Chemical & Physical Biology
Structure and function of proteins and their complexes play crucial roles in virtually all RIMLS research projects. Understanding their role and interactions on a molecular level and in a cellular context is an ultimate goal of increasing importance.
1) At the molecular level this subtheme aims at optimally exploiting the potential of (bio)molecular chemistry to modify, design and mimic proteins and their building blocks with the purpose to modulate and analyse their activities and properties in the (sub)cellular environment. This is best illustrated by the following examples: (i) novel bio-orthogonal conjugation methods to study and interfere with biological processes; (ii) stimulus-responsive cell penetrating peptides; (iii) use of non-proteinogenic amino acids in diagnosis and treatment of disease; (iv) mimicking cellular synthetic processes in microenvironments; and (v) hybrid cell systems: incorporation of synthetic components into living cells.

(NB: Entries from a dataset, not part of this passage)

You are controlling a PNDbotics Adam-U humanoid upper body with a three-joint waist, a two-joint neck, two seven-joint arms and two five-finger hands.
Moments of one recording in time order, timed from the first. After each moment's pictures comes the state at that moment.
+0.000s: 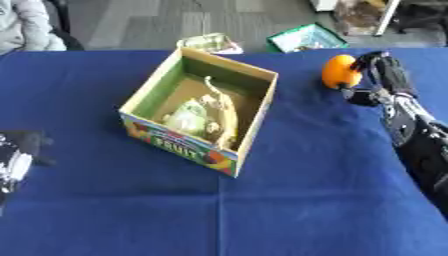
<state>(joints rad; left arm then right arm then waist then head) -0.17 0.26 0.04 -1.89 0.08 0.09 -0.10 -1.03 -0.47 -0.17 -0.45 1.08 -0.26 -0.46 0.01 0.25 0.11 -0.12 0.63</state>
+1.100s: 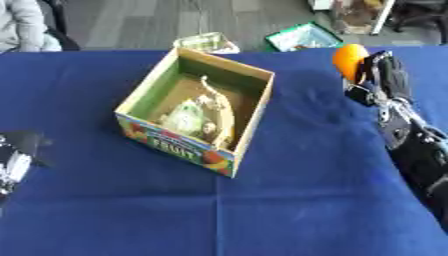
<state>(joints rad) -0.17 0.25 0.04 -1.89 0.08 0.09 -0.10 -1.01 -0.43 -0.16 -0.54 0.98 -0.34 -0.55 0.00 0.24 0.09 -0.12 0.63</state>
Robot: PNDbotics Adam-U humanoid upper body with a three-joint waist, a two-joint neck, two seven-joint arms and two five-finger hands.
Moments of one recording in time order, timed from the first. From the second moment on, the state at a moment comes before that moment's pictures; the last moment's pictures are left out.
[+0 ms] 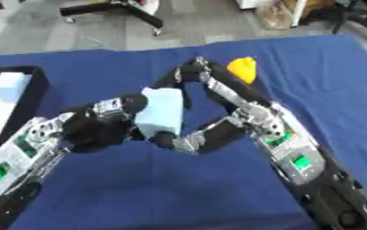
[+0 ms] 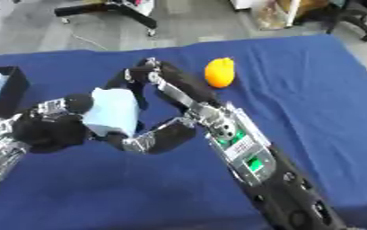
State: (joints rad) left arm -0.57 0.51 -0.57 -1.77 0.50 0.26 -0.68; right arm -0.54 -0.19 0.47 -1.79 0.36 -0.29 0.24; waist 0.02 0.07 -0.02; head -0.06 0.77
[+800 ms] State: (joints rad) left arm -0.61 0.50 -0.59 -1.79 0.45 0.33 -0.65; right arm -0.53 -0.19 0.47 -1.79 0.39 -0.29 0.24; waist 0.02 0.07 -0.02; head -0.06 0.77
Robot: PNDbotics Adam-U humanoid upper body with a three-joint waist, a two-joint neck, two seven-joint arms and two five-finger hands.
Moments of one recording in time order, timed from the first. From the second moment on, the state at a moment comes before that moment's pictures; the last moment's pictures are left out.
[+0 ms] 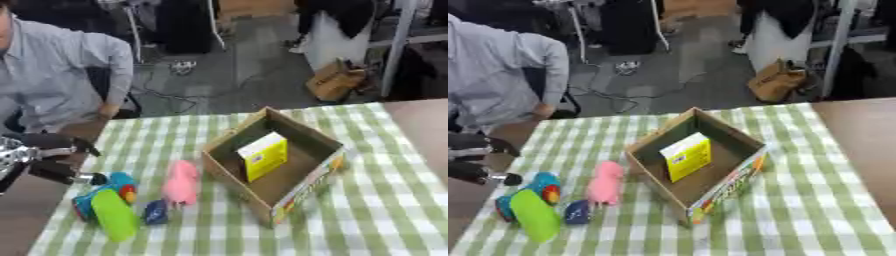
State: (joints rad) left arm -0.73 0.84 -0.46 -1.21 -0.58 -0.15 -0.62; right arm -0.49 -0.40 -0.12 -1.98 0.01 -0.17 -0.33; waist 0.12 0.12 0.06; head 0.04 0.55
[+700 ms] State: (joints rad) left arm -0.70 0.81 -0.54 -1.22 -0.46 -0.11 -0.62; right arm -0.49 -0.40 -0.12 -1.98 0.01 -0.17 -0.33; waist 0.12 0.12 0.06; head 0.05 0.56
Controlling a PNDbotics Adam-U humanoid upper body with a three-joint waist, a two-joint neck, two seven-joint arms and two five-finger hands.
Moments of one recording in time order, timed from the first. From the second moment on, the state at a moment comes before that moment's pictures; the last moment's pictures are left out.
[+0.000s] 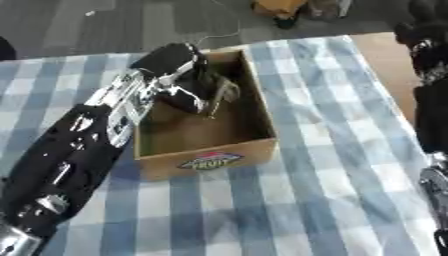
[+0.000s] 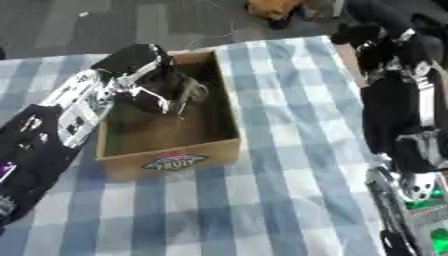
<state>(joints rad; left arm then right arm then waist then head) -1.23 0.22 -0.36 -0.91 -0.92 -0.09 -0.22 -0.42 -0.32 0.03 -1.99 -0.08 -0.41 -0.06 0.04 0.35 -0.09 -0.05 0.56</state>
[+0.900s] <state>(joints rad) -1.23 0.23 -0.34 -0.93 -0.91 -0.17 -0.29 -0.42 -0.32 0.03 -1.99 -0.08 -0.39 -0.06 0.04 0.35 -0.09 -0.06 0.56</state>
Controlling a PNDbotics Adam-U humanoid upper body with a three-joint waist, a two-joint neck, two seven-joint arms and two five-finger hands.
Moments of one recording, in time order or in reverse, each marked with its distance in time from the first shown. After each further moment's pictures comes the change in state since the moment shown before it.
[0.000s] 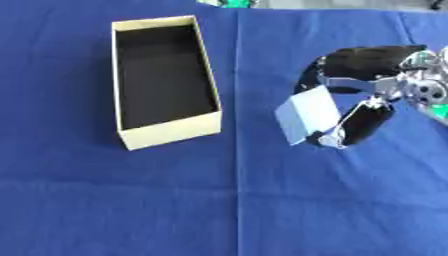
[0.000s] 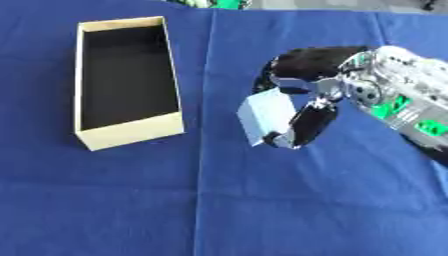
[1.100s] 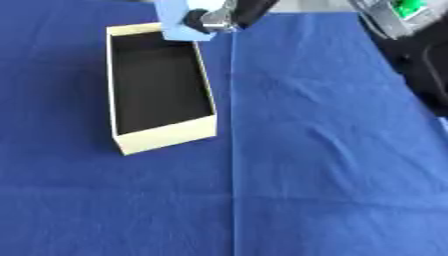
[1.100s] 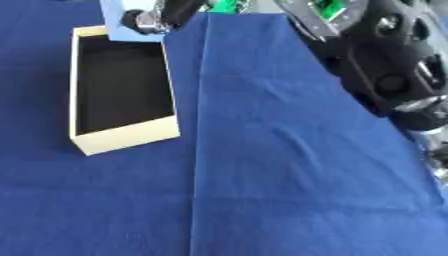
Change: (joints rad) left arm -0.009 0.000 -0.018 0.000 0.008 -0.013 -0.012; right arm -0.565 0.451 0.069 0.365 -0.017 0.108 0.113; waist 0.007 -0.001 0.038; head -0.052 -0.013
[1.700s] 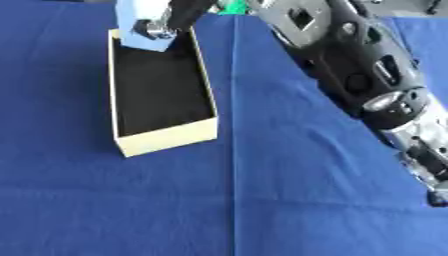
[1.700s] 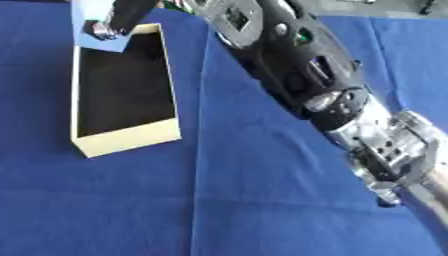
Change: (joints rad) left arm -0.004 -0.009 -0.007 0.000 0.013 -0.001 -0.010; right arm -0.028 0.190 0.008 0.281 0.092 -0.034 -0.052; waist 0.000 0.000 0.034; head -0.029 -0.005
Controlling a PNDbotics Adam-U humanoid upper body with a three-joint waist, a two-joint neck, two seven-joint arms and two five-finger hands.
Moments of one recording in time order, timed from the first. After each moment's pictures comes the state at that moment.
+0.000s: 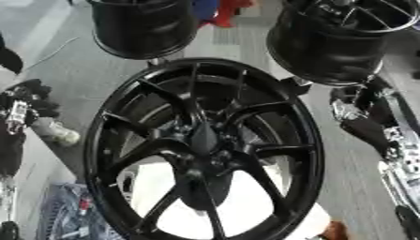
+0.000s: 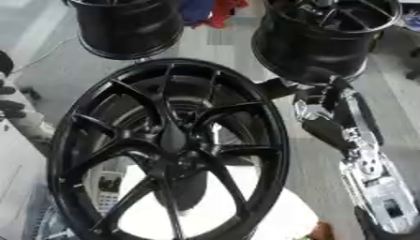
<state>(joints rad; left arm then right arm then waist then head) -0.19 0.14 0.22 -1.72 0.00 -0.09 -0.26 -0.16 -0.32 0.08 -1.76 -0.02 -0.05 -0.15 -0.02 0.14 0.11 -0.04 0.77</state>
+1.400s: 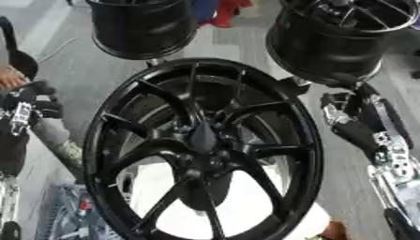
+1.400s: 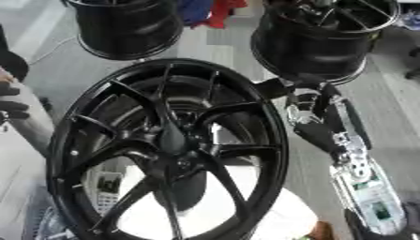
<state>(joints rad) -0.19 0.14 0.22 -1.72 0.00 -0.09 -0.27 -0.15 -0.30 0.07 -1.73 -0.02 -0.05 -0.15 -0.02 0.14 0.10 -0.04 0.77</state>
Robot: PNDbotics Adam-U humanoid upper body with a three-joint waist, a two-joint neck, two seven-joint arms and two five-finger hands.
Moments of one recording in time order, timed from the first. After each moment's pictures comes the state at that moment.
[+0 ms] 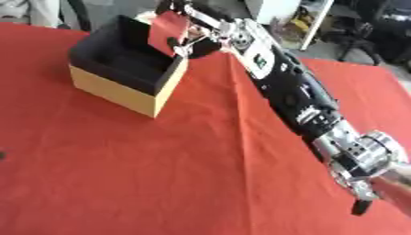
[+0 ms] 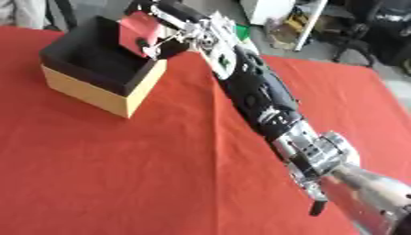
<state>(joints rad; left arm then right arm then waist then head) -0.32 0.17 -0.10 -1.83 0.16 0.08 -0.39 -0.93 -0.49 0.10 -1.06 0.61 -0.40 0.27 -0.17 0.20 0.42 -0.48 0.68</state>
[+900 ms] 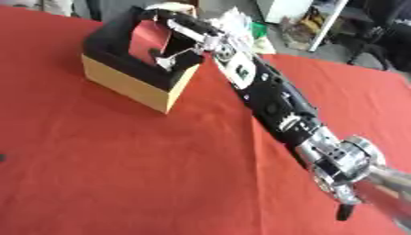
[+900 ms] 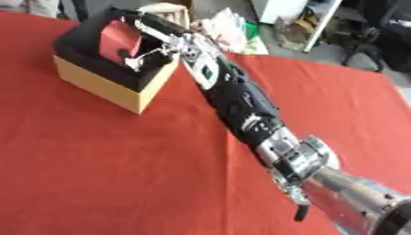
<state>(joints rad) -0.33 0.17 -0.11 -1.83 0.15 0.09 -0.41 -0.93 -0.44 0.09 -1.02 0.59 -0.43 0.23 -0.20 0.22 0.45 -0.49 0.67</state>
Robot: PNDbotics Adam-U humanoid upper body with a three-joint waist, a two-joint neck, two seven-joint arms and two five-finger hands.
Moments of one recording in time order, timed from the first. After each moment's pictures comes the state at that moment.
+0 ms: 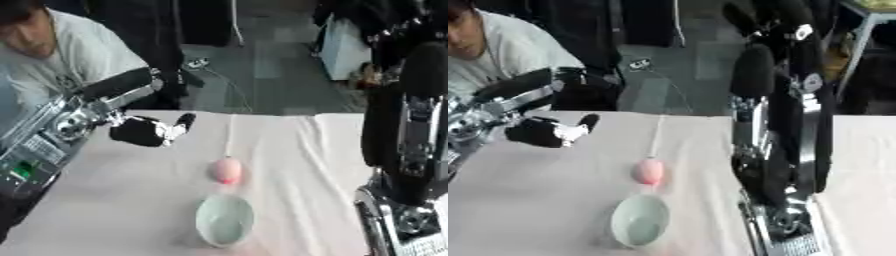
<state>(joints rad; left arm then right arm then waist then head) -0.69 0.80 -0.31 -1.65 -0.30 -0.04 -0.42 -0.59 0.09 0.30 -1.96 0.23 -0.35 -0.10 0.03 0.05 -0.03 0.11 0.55</state>
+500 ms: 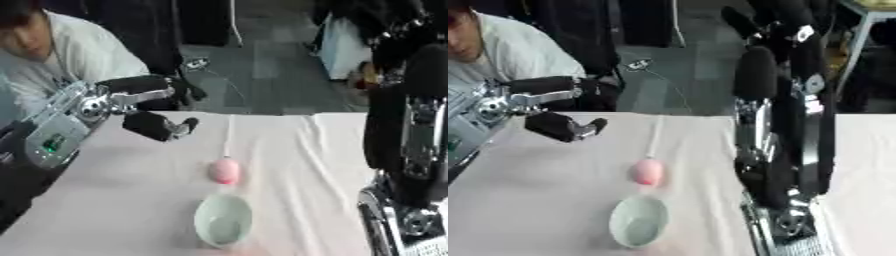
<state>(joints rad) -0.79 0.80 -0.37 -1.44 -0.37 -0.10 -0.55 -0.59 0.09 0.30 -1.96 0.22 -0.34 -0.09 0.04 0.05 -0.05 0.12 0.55</state>
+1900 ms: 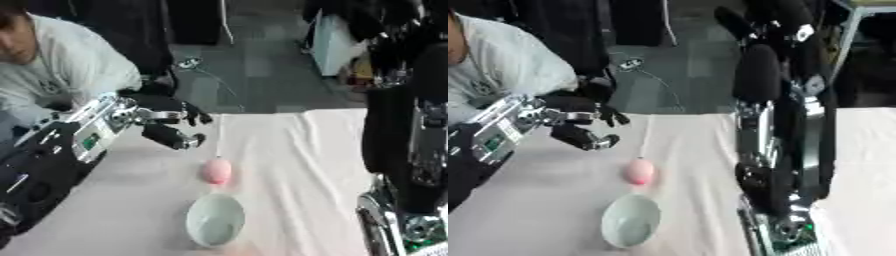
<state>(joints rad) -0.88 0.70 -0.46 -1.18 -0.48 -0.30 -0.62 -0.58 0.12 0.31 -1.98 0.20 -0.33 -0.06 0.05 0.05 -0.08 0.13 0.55</state>
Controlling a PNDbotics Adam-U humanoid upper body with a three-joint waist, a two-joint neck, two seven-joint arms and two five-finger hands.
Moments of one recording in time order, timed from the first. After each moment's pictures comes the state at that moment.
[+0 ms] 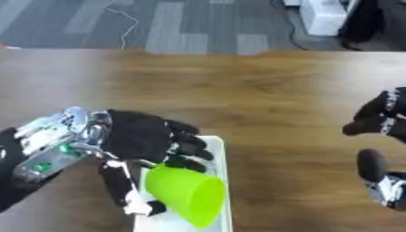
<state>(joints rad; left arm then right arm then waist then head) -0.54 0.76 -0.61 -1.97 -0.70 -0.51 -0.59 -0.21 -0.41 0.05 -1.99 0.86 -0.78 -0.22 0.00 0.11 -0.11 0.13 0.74</state>
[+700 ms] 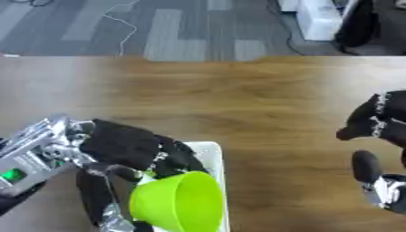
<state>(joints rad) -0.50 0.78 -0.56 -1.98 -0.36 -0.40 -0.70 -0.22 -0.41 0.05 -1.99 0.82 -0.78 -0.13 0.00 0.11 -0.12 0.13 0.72</state>
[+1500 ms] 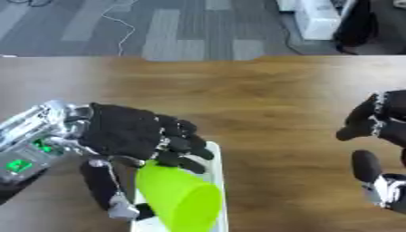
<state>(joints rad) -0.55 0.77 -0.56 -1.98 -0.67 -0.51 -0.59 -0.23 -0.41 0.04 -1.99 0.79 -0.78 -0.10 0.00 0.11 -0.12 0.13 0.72</state>
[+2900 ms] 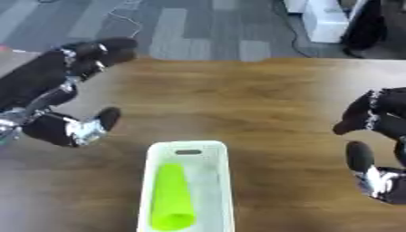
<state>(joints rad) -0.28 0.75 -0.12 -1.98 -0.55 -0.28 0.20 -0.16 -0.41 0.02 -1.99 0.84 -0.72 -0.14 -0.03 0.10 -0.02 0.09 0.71</state>
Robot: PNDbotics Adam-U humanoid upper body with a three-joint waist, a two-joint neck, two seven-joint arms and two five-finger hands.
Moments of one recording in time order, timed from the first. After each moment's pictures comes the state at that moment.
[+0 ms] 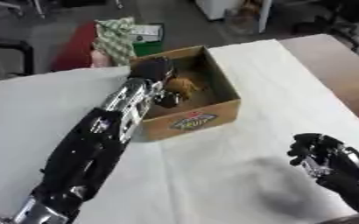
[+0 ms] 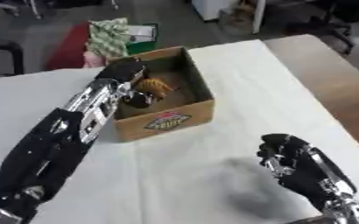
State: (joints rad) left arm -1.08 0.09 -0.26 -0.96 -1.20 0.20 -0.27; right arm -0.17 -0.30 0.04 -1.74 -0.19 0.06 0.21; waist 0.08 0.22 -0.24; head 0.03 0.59
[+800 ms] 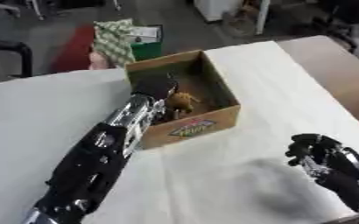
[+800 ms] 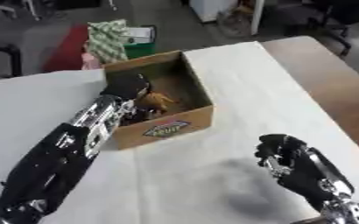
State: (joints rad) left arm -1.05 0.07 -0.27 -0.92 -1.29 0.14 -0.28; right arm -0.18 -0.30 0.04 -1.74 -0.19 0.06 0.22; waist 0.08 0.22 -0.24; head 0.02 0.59
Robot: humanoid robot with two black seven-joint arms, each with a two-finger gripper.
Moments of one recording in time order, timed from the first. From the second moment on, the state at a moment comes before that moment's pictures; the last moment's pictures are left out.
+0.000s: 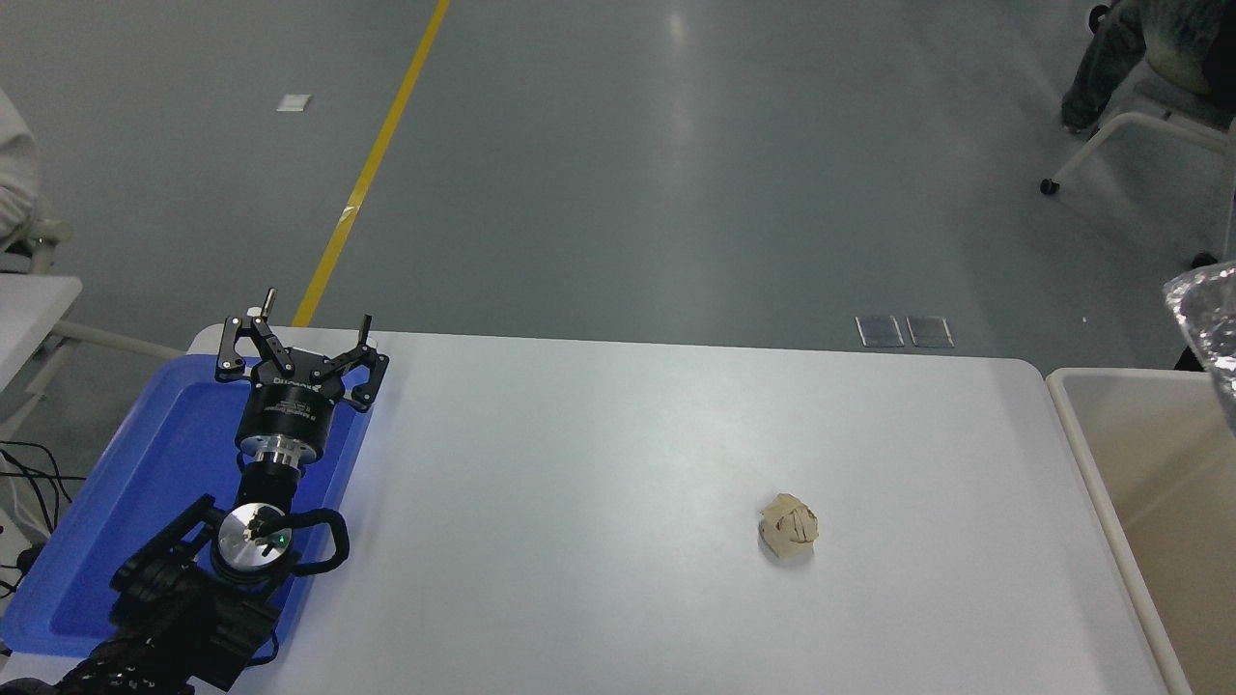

2) At the cellular and multicellular level this theme deals with elucidation of protein structure and protein-protein interactions. Research topics are: (i) post-transcriptional events in gene expression; (ii) cellular signalling pathways; (iii) (de)activation mechanisms of tyrosine kinases and tyrosine phosphatases; (iv) external control of cellular proliferation and differentiation; and (v) molecular probing of vascular pathology and angiogenesis.